1923 portrait of Coming Through star Lila Lee

Source: Bham Wiki

            Born in Kansas City in 1885, Wallace Beery made about 250 films in a career lasting over three decades until his death in 1949. He was the younger brother of two actors, William Beery and Noah Beery; and uncle of another, Noah Berry, Jr. Among his roles were King Richard the Lionheart in Robin Hood (1922) with Douglas Fairbanks, and Professor Challenger in The Lost World based on Arthur Conan Doyle’s novel. He won a Best Actor Oscar for The Champ (1931) and played Long John Silver in a classic version of Treasure Island (1934). A heavy drinker who often played villains, Beery had a reputation for abuse of both colleagues and others including first wife Gloria Swanson. A young couple named Ida and Evan Lollar welcomed Beery into their home during filming. The actor apparently spent time exploring the saloons along the town’s Main Street.

Wallace Beery [1885-1949]
Source: Wikipedia

            Beery had a close call on the set after a night of such carousing. He and Meighan were acting that scene atop the coal tipple, a structure for loading the ore into railroad cars. Beery slipped and nearly fell to what would have been serious injury or death. For the rest of the shoot Beery had to be watched carefully after hours by the crew.
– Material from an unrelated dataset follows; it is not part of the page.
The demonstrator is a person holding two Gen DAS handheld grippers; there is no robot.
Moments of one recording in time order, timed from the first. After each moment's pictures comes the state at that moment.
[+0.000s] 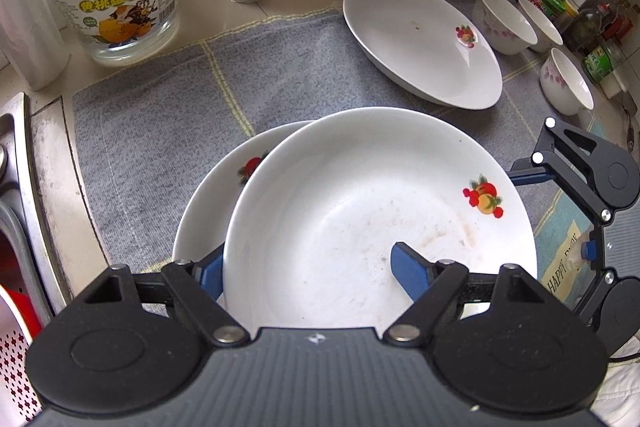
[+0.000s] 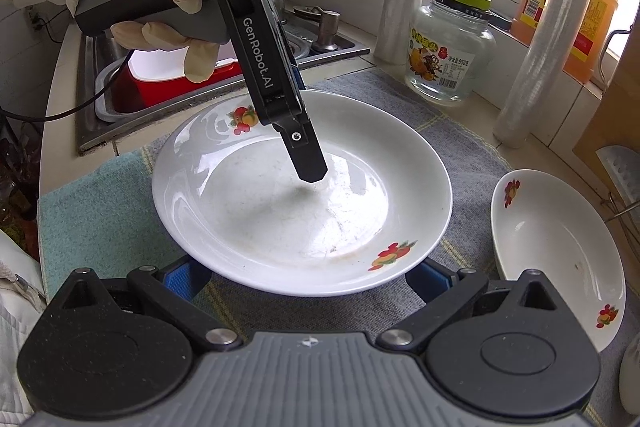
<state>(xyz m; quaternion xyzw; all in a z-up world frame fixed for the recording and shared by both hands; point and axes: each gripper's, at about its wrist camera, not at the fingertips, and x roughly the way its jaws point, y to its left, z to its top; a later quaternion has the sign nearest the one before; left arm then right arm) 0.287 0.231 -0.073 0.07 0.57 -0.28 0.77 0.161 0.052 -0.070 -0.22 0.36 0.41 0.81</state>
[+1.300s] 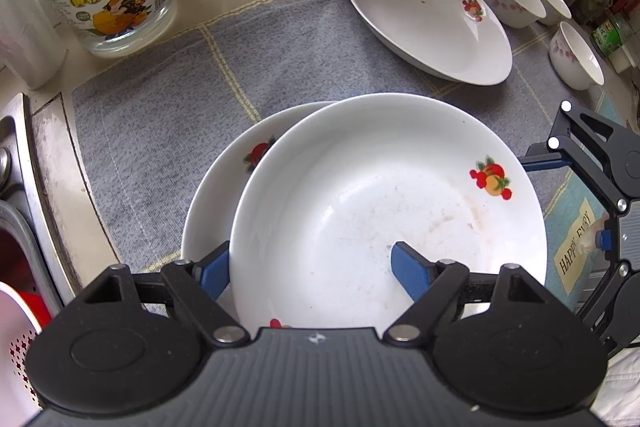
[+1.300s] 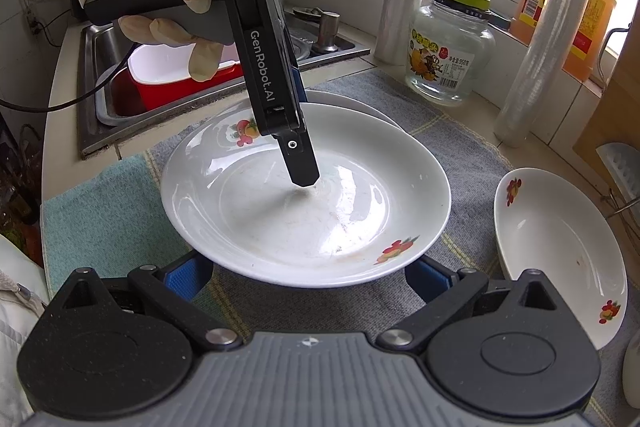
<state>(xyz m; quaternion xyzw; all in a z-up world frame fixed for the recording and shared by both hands) 0.291 0.227 -0.074 0.10 0.60 -0.28 0.75 0.161 0.052 -0.070 -0.22 0.36 0.41 0.81</state>
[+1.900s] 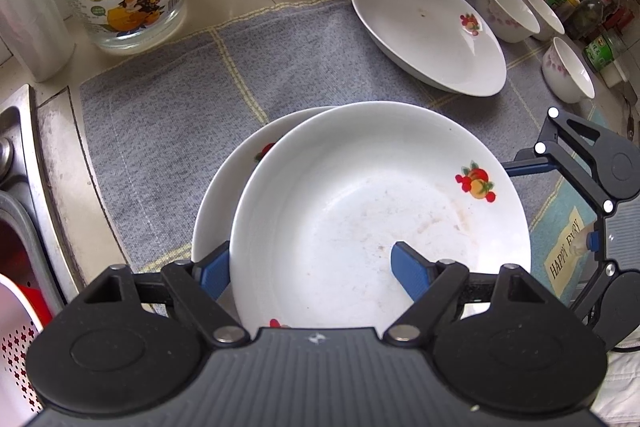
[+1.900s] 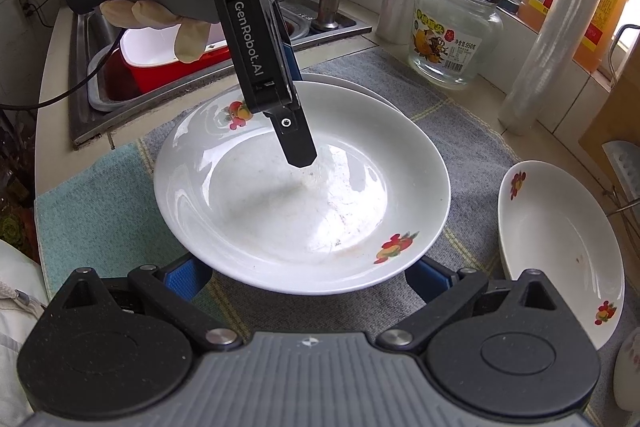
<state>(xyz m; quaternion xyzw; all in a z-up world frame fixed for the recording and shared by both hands) 0.290 0.241 -0.069 0.07 0.59 -0.28 0.75 0.170 0.064 -0.070 -0.24 0.40 0.39 0.79</state>
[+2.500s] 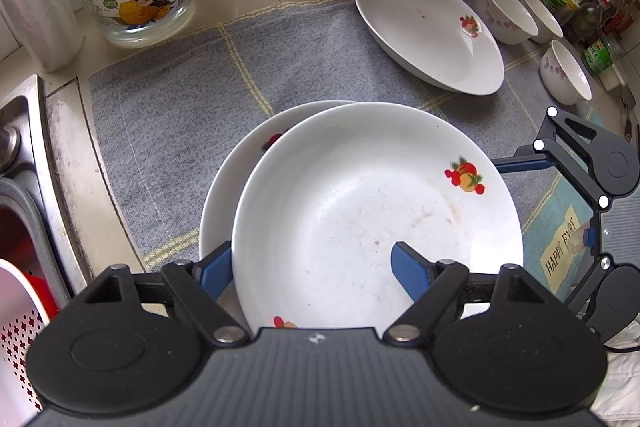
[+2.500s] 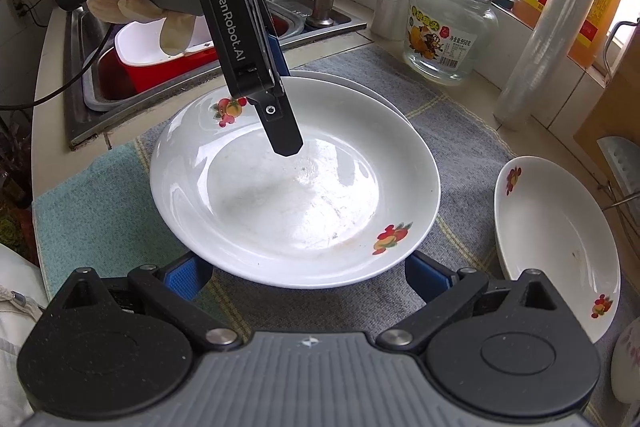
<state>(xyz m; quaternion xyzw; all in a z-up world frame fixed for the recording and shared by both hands) 0.283 0.247 -0.065 0.07 0.59 -0.28 0.75 0.169 0.064 -0.069 -0.24 0.40 0.38 0.80</state>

An abandoned coal tipple in West Virginia

Source: Library of Congress

Tipple Foundation, Exterior Southeast. Brookside Coal Mine, Tipple (Foundation), Mount Olive Road, North of Five Mile Creek Bridge, Brookside, Jefferson County, AL, ca. 1968

Source: Library of Congress

            Coming Through premiered in New York City on February 17 and the New York Times’ critic Mordaunt Hall was not kind in the next day’s paper. “The narrative of this effort might make an excellent bedtime story for an old ladies’ home, as all its dramatic teeth have been pulled and the hero, Tom Blackford (Thomas Meighan) seems to deserve a pair of wings,” he wrote in the first paragraph. After describing scenes from “a picture so utterly lacking in drama”, Hall closes with a restatement of his opening. “The narrative is as flat as the proverbial pancake, with only a few scenes of a coal mine to relieve its monotonous trend.”

            The film ran for 70 minutes, or 7 reels in the days of 10 minutes per reel. As with The Moonshiner’s Daughter discussed in part 1 and so many silent movies, Coming Through is currently a “lost film.” Perhaps a copy will turn up somewhere someday.

This piece first appeared on the Birmingham History Center blog in February 2013.